Lodovico listened to her attentively. He was aware of her plight, but until this moment had not realized that there were such dire consequences to their actions. “Your King isn’t so much a fool. Sir Thomas is a brilliant man, and no King is stupid enough to place pride before genius.”
“You don’t know Henry Tudor.” Margaret’s face hardened. “That whore he married will drive him to it now that she is near delivery. She wants no stigma attached to her bastard. Henry is hoping that the Grand Duke of Muscovy will
accept an alliance with this child. He has both sons and daughters. That way he will both cement his relations with Muscovy and remove Mistress Boleyn’s child, whatever it may be, from the succession. Compared to that, what is an honorable Chancellor?”
Lodovico was not shocked, and that alarmed him. A year ago, even in Damiano’s court, he might have felt revulsion for the shameful behavior of the King of England. Now he was bitter but he no longer could muster a sense of outrage. He put his hand on Margaret Roper’s shoulder. “The Pope will not allow it.”

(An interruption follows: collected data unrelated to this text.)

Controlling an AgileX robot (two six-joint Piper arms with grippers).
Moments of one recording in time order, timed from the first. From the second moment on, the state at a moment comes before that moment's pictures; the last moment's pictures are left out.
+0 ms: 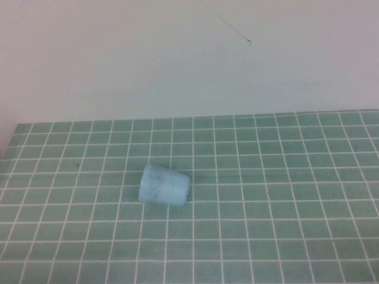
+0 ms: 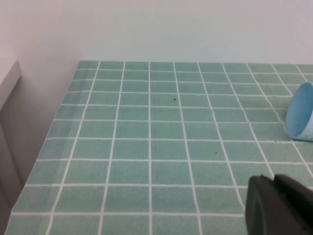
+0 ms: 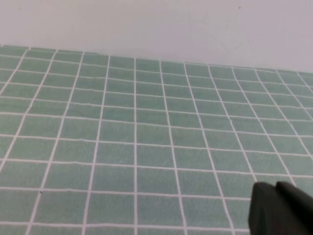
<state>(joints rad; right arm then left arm) -0.06 -0.01 0.03 -0.18 0.30 0.03 -0.07 0.00 0.00 -0.03 0.32 0.00</state>
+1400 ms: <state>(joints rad) -0.06 -0.01 0.03 -0.16 -0.21 0.03 -0.07 0.00 0.00 -0.03 -0.33 0.01</state>
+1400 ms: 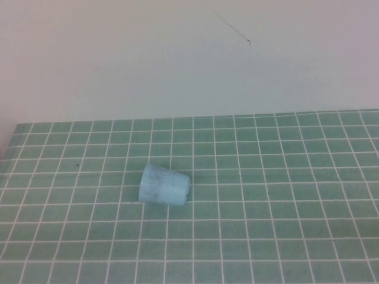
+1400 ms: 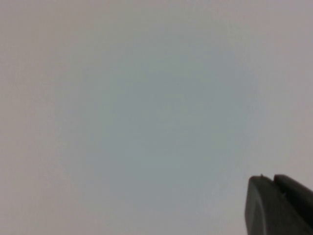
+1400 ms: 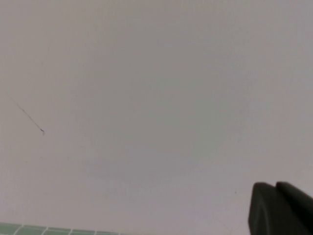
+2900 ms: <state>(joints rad) 0.04 0.21 -0.31 0.00 0.49 -0.12 -0.07 0.50 -0.45 -0.73 0.63 0.14</state>
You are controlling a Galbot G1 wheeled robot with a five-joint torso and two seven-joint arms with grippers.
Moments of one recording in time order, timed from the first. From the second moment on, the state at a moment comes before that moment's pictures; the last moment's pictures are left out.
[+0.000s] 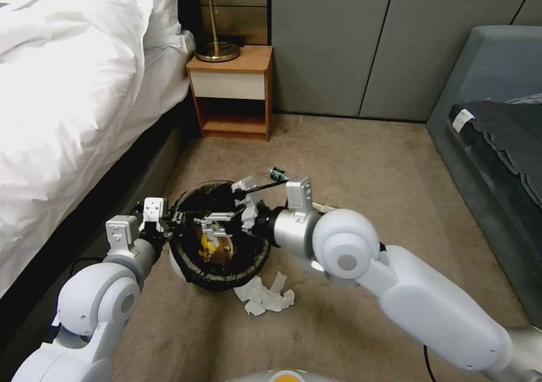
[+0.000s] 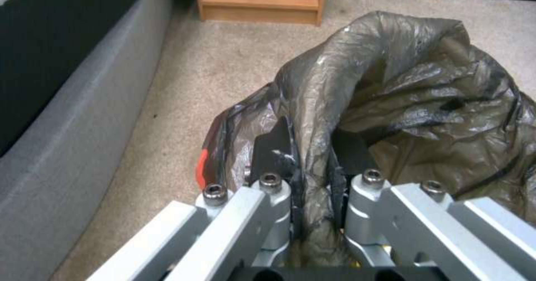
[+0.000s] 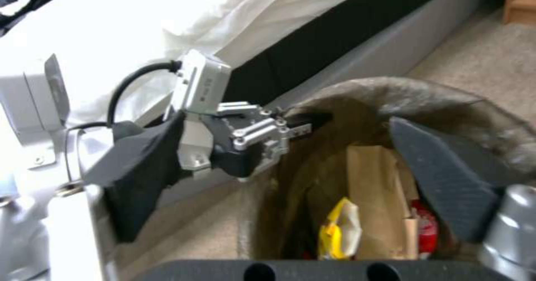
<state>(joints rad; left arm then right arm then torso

“The Pope has nothing to say about it. Henry has broken all ties with Rome and he will not change his mind. He can be the most mulish man.” Her blue-gray eyes were brighter than Lodovico had ever seen them and her voice had taken on the sharpness of authority. “He will take any liberty, use any device, perpetrate any evil if he thinks it will serve the Crown. And the Crown, of course, is himself. He was a handsome enough youth, and he is a fine figure of a King, there is nothing behind that façade but corruption.” She had picked up her copybook and now she slammed it down on the table with the full force of her anger.
“Margharita!” Lodovico had half risen from his chair and was staring down at her. “Numi! What passion you have within yourself.” He tried to laugh. “You must not let the King distress you. He is insane, and madmen must not distress you.”
“This particular madman is King of England,” she said through her teeth, though she lowered her voice.
“But it cannot last. He has the Pope against him, he has argued, even, with the Protestants, they say. His own people must be in turmoil. How long can such a king reign? A year? Two? Five? It cannot be long, not when he has set aside his wife and taken his mistress to his bed as his Queen. Someone will oppose him and it will be over. Then you and your family will go home again to the praise of your people.” He was afraid that it might take longer than five years, but he was very certain that if half of what Margaret Roper told him were true, Henry Tudor would be supplanted before the start of the next decade, seven years away.